Home » excel » php – Optimizing EXCEL + MySQL Processing

php – Optimizing EXCEL + MySQL Processing

Posted by: admin May 14, 2020 Leave a comment

Questions:

I have a module in my application whereby a user will upload an excel sheet with around 1000-2000 rows. I am using excel-reader to read the excel file.

In the excel there are following columns:

1) SKU_CODE
2)PRODUCT_NAME
3)OLD_INVENTORY
4)NEW_INVENTORY
5)STATUS

I have a mysql table inventory which contains the data regarding the sku codes:

1) SKU_CODE : VARCHAR(100) Primary key
2) NEW_INVENTORY INT 
3) STATUS : 0/1 BOOLEAN

There are two options available with me:

Option 1: To process all the records from php, extract all the sku_codes and do a msql in query:

 Select * from inventory where SKU_CODE in ('xxx','www','zzz'.....so on ~ 1000-2000 values);

 - Single query

Option 2: is to process each record one by one for the current sku data

Select * from inventory where SKU_CODE = 'xxx';
..
...
around 1000-2000 queries

So can you please help me choose the best way of achieving the above task with proper explanation so that i can be sure of a good product module.

How to&Answers:

You shall find a middle way, have a specific optimal BATCH_SIZE , and use that as criteria for querying your database.
An example batch size could be 5000.
So if your excel contains 2000 rows, all the data gets returned in single query.
If the excel contains 19000 rows, you do four queries i.e 0-5000 sku codes, 5001-1000 sku codes….and so on.
Try optimizing on BATCH_SIZE as per your benchmark.
It is always good to save on database queries.

Answer:

As you’ve probably realized, both options have their pro’s and cons. On a properly indexed table, both should perform fairly well.

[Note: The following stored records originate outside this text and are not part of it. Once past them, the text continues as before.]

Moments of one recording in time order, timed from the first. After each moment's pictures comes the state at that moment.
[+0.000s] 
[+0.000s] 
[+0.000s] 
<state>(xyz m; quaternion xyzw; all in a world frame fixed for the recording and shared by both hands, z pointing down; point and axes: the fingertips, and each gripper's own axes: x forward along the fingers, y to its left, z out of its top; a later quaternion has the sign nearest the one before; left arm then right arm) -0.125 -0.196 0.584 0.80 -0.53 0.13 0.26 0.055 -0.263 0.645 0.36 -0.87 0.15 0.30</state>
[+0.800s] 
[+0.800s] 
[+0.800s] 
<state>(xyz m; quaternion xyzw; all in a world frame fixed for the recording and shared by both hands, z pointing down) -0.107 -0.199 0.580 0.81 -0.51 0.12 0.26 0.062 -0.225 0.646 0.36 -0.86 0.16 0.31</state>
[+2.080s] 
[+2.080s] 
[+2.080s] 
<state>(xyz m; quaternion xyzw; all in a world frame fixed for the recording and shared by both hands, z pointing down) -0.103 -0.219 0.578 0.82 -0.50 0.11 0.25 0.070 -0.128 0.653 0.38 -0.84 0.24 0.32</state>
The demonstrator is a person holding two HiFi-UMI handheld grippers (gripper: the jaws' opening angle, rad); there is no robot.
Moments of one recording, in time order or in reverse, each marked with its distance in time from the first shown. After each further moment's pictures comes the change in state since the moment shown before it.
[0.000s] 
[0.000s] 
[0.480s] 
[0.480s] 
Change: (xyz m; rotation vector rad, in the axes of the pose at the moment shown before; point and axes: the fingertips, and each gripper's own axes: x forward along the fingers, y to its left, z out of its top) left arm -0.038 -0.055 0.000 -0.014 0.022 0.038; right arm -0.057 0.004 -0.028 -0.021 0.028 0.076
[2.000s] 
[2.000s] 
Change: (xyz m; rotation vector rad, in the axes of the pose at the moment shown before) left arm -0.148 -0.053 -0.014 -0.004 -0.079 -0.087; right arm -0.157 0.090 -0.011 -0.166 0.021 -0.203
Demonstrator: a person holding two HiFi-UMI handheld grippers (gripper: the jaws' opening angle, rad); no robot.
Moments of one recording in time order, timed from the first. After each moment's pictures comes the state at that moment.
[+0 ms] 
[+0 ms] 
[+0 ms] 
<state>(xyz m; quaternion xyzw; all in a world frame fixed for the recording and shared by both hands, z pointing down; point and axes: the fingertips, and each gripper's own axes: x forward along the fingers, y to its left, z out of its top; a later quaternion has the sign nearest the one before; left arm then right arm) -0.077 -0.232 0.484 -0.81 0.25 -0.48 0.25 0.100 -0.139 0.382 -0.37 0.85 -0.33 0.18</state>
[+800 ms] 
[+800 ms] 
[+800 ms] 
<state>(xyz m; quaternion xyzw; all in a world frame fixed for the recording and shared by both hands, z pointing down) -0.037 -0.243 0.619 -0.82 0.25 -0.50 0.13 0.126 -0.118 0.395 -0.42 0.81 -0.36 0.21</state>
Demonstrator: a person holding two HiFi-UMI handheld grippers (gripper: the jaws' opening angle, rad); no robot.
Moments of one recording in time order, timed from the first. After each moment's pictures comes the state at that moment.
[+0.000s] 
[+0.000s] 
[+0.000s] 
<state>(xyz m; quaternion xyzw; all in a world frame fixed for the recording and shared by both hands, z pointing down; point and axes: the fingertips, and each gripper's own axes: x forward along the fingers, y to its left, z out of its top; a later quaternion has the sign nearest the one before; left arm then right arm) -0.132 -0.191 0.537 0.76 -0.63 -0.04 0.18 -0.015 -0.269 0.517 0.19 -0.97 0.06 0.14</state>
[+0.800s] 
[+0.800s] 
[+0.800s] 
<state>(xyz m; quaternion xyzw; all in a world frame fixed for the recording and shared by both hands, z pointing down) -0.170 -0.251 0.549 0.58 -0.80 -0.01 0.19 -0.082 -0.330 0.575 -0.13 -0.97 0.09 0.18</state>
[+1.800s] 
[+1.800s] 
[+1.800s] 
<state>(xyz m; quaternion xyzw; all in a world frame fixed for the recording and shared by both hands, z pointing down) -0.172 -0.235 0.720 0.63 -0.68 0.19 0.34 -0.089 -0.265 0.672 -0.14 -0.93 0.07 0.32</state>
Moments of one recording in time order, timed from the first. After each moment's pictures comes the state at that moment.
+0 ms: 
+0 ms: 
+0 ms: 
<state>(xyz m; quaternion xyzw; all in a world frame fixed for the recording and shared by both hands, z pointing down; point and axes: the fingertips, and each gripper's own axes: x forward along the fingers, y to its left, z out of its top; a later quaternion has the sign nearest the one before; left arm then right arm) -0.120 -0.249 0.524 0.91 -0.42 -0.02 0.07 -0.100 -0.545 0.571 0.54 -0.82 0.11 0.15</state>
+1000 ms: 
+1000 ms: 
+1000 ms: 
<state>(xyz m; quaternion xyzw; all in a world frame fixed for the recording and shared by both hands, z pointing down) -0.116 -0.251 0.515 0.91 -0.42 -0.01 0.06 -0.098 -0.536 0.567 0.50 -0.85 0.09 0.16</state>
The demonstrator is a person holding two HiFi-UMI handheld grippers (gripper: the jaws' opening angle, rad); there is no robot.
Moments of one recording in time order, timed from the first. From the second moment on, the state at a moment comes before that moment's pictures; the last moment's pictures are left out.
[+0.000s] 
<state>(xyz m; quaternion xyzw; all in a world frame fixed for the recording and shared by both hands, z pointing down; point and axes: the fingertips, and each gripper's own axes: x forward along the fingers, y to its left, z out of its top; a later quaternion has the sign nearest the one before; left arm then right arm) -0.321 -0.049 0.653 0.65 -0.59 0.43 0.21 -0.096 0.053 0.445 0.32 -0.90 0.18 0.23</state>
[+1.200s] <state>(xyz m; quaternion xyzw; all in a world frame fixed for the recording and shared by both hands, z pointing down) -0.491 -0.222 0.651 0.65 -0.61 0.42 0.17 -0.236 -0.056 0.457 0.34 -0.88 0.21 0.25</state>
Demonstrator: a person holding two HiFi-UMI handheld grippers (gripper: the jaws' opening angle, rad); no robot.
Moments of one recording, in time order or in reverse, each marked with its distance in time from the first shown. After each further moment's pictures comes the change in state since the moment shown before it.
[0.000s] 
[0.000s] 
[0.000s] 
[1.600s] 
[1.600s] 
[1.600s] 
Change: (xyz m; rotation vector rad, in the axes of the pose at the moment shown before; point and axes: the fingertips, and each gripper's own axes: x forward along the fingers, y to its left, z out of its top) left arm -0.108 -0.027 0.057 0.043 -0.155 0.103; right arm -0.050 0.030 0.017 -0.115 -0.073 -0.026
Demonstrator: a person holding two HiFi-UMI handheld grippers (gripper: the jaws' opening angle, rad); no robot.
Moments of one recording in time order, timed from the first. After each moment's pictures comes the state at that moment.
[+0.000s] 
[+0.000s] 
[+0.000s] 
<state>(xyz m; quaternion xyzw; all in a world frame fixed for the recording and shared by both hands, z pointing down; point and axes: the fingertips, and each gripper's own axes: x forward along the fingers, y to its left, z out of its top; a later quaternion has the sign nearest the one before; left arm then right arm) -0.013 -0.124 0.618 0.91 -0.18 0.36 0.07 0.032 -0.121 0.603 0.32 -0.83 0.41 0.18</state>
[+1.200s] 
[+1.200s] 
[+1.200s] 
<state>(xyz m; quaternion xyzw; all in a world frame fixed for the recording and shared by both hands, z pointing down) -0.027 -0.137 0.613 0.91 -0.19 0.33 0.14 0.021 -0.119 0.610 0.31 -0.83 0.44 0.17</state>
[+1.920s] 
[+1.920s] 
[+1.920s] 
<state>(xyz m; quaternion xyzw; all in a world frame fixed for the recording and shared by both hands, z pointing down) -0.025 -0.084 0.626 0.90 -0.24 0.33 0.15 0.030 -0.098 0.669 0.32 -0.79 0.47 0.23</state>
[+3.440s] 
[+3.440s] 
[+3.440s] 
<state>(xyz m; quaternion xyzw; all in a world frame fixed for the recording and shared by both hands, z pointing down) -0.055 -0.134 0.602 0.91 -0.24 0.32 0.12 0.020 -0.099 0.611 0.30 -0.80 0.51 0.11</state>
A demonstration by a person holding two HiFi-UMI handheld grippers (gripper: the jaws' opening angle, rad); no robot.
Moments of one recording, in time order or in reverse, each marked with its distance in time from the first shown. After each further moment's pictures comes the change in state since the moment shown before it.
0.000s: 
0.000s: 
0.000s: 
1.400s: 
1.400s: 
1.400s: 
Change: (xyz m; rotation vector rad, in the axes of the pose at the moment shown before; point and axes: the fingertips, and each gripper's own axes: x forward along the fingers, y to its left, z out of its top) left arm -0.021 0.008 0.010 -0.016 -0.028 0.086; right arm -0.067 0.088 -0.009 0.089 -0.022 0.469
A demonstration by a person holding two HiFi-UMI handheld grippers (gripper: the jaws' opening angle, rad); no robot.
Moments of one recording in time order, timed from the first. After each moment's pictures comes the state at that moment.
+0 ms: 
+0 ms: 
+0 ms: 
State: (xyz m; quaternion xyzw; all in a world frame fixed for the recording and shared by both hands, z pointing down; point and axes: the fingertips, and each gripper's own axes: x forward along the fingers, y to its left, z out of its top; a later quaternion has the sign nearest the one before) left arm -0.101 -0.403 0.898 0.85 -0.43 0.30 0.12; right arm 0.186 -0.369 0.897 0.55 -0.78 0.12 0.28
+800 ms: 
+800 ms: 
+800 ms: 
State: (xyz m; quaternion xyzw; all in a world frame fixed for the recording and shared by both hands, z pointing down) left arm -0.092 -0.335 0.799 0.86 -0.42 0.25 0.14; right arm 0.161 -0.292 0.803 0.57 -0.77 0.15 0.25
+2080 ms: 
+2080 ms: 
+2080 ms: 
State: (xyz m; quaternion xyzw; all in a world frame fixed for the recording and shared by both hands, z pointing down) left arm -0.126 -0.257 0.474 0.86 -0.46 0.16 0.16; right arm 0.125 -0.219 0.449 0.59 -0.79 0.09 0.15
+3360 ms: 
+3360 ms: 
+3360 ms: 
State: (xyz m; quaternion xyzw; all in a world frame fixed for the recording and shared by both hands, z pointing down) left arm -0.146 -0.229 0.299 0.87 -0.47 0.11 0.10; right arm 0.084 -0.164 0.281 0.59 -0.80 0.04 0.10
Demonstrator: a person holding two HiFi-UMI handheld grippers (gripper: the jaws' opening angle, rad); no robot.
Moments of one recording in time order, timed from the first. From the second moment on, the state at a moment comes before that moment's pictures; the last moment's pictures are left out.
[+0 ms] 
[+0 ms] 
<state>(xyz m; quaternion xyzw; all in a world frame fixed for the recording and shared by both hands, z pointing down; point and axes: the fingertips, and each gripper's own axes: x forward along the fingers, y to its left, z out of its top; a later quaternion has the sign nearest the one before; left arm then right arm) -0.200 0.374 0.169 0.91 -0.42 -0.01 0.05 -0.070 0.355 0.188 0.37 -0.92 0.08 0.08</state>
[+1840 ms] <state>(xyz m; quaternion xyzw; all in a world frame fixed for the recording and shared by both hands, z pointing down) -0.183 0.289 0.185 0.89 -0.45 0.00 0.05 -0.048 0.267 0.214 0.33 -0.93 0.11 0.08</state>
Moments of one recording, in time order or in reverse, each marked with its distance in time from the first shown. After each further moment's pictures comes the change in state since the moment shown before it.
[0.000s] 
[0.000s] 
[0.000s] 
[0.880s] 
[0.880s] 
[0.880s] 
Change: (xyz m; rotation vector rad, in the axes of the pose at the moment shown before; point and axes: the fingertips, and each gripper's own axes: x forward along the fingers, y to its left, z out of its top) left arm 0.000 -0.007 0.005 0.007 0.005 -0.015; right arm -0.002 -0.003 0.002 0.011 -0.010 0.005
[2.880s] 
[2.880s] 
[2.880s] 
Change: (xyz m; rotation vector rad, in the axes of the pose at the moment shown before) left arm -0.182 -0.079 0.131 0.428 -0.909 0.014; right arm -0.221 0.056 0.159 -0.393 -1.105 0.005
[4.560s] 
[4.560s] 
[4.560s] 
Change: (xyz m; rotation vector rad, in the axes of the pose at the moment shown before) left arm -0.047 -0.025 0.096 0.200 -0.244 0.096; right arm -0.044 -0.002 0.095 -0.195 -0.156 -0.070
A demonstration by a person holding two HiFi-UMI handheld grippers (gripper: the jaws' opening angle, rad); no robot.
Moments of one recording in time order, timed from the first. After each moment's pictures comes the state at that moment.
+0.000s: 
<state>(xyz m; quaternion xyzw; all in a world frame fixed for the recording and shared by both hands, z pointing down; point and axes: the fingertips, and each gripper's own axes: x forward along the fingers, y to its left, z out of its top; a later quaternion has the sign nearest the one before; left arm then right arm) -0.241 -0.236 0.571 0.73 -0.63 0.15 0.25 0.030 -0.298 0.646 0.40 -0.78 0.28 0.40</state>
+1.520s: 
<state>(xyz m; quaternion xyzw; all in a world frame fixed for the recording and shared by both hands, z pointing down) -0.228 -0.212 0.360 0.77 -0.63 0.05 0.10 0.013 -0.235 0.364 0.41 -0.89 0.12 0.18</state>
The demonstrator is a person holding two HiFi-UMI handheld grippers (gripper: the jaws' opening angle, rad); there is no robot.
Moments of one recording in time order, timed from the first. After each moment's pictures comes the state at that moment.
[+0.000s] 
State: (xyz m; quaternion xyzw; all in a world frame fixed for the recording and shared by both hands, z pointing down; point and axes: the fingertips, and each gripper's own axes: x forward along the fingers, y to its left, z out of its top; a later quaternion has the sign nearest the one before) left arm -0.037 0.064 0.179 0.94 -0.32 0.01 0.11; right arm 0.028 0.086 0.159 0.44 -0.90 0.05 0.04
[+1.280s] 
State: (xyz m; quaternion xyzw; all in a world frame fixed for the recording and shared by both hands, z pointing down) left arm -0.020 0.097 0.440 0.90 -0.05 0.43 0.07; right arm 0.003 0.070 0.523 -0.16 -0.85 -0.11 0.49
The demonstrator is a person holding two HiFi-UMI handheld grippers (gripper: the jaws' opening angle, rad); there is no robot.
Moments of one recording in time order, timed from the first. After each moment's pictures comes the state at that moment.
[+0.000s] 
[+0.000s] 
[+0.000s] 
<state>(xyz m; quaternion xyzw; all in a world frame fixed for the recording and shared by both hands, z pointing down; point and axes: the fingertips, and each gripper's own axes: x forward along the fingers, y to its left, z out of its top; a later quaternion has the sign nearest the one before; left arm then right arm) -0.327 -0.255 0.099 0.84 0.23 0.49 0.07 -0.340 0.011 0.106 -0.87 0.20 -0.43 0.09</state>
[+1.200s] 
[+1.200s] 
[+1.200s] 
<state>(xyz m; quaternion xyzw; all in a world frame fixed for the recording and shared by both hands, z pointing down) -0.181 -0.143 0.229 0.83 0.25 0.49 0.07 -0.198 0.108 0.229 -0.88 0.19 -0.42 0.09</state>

Option 1 is most likely faster, and can be better if you’re absolutely sure that the number of SKU’s will always be fairly limited, and users can only do something with the result after the entire file is processed.

Option 2 has a very important advantage in that you can process each record in your Excel file separately. This offers some interesting options, in that you can begin generating output for each row you read from the Excel instead of having to parse the entire file in one go, and then run the big query.